Types of Time Series Set

There are two kinds of Time Series Set:

  • Aggregator region Time Series Set
    An Aggregator region is a subset of all the cells in an Aggregator. All cells in a defined region are recorded in bulk. You can define multiple overlapping Aggregator regions to work with charts.

  • Externally recorded Time Series Set
    An External time series set allows access to time series data recorded outside the Beeks Analytics server; most typically from an external capture device.
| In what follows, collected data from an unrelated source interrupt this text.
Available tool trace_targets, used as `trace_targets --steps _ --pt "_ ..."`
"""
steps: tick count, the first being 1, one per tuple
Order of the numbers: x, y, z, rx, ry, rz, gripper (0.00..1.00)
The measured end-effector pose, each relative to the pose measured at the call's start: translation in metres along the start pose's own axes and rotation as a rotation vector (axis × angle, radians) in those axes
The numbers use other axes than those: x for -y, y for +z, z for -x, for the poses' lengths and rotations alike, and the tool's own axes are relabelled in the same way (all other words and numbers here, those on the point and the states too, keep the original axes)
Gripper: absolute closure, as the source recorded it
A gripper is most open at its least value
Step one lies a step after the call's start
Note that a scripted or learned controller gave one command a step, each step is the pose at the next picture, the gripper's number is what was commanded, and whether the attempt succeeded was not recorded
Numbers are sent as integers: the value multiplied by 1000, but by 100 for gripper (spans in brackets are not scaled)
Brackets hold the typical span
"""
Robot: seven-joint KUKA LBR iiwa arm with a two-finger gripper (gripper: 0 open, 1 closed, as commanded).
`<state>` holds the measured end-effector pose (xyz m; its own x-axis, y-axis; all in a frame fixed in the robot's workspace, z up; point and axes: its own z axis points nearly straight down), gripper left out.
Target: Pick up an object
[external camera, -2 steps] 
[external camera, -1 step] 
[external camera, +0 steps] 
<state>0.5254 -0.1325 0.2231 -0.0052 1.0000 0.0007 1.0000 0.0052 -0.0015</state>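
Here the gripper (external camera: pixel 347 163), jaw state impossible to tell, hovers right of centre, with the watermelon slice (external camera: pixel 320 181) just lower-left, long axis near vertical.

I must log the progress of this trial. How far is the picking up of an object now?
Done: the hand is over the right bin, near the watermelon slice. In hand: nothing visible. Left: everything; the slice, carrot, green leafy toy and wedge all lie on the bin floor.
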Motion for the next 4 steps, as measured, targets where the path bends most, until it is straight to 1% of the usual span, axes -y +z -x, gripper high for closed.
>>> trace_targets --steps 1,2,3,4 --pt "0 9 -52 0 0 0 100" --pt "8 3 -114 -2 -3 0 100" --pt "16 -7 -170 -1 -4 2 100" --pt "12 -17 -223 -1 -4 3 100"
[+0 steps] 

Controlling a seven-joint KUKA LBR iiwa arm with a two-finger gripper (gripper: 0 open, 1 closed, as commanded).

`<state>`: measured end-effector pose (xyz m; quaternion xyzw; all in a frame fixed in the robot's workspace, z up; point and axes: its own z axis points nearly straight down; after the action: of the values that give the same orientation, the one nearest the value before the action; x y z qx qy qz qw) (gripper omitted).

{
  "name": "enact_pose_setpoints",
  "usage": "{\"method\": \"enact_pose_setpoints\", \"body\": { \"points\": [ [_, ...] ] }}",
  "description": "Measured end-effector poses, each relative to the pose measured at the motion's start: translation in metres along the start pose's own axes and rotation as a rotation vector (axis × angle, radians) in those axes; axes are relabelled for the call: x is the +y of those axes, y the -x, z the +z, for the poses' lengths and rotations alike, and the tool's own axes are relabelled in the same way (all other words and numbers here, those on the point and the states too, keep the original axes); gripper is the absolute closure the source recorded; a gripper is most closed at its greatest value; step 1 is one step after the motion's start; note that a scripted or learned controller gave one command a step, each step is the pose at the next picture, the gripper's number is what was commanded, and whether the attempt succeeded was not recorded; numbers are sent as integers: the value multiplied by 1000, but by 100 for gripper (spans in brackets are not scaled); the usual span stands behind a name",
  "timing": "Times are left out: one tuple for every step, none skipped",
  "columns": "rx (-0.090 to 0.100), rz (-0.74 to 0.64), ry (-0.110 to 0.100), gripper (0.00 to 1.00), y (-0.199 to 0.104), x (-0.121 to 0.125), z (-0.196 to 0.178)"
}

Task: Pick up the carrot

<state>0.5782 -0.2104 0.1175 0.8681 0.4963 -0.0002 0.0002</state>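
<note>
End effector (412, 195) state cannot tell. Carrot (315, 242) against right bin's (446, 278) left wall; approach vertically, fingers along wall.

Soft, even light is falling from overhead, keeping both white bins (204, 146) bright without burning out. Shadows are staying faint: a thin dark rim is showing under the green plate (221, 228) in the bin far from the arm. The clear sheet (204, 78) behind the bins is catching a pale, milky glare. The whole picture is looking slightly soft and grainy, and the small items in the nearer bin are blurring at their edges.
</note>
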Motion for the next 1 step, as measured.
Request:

By defining an external TSS you can use the externally captured data in VMX-Explorer dashboards, potentially combining external series with locally recorded series onto a single chart.

Using Time Series Sets on Charts

Charts can help you to group and explore the related items in the set. You can use a region to refer to a group of related items rather than defining individual trend lines. For example, by defining a region from the children of a customer node, you can plot trends for a specific per-client measure or rand and display the top five customers by that measure. As new children are discovered, they will automatically be added to the chart. This makes it possible to build dynamic charts without prior knowledge of future data content.

Charts also allow drill-down into a time series so you can navigate through the tree structure of the data to discover more detail. For example, if your Aggregator breaks down customer data further by connection, you could drill down through a given customer's trend line to show the individual connections that customer uses.

Distributions

Appropriate Aggregator cell values can also be setup to store distributions for them.

Beeks Analytics uses High Dynamic Range (HDR) distributions. This is distinct from distributions which use so-called linear buckets. In a linear distribution, each linear bucket is the same “width”. This is useful where the shape of the input data is well understood and the shape of the bucket can be tuned appropriately. By contrast, HDR distributions record the data in buckets of varying “width”. This makes the distribution easy to tune and able to cope well with varied input data.